* [WORK TO COMPLETE]: Copy the data exactly; pictures stay out of the copy.

'''

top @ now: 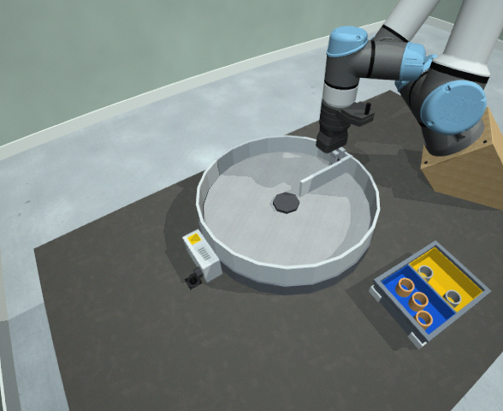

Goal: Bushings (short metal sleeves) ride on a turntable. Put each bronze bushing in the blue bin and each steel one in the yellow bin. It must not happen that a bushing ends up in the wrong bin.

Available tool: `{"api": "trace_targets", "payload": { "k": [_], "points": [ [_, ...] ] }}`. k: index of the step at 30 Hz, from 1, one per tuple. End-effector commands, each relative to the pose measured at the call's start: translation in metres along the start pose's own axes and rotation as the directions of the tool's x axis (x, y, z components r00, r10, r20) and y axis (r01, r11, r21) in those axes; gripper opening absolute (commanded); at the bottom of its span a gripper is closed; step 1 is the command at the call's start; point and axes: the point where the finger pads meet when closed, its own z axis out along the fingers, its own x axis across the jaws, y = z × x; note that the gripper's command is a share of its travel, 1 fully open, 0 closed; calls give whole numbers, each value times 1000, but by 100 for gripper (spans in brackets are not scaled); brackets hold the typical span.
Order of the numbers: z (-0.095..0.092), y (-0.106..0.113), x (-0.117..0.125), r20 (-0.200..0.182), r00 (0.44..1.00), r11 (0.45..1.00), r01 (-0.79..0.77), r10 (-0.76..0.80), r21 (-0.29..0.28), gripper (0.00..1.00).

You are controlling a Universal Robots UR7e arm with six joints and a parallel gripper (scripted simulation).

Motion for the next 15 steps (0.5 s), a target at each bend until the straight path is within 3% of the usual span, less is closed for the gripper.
{"api": "trace_targets", "payload": {
  "k": [1, 15],
  "points": [
    [-2, 0, 0, 0, 1000, 1000, 0, 0, -1, 0],
    [-5, 0, 0, 1, 1000, 1000, 0, 0, -1, 0]
  ]
}}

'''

* [OUTPUT FOR THIS TASK]:
top @ now: 

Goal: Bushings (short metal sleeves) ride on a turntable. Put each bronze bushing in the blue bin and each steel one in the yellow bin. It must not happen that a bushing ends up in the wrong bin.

Available tool: `{"api": "trace_targets", "payload": { "k": [_], "points": [ [_, ...] ] }}`. k: index of the step at 30 Hz, from 1, one per tuple. End-effector commands, each relative to the pose measured at the call's start: translation in metres along the start pose's own axes and rotation as the directions of the tool's x axis (x, y, z components r00, r10, r20) and y axis (r01, r11, r21) in those axes; gripper opening absolute (commanded); at the bottom of its span a gripper is closed; step 1 is the command at the call's start; point and axes: the point where the finger pads meet when closed, its own z axis out along the fingers, its own x axis across the jaws, y = z × x; note that the gripper's command is a share of its travel, 1 fully open, 0 closed; calls give whole numbers, each value times 1000, but by 100 for gripper (spans in brackets are not scaled); brackets hold the typical span.
Order of the numbers: z (-0.095..0.092), y (-0.106..0.113), x (-0.117..0.125), r20 (-0.200..0.182), r00 (0.44..1.00), r11 (0.45..1.00), r01 (-0.79..0.77), r10 (-0.76..0.80), r21 (-0.29..0.28), gripper (0.00..1.00).

You are controlling a Universal Robots UR7e arm with six joints and a parallel gripper (scripted simulation).

Motion for the next 15 steps (0.5 s), a target at each bend until the straight path is within 3% of the usual span, less is closed for the gripper.
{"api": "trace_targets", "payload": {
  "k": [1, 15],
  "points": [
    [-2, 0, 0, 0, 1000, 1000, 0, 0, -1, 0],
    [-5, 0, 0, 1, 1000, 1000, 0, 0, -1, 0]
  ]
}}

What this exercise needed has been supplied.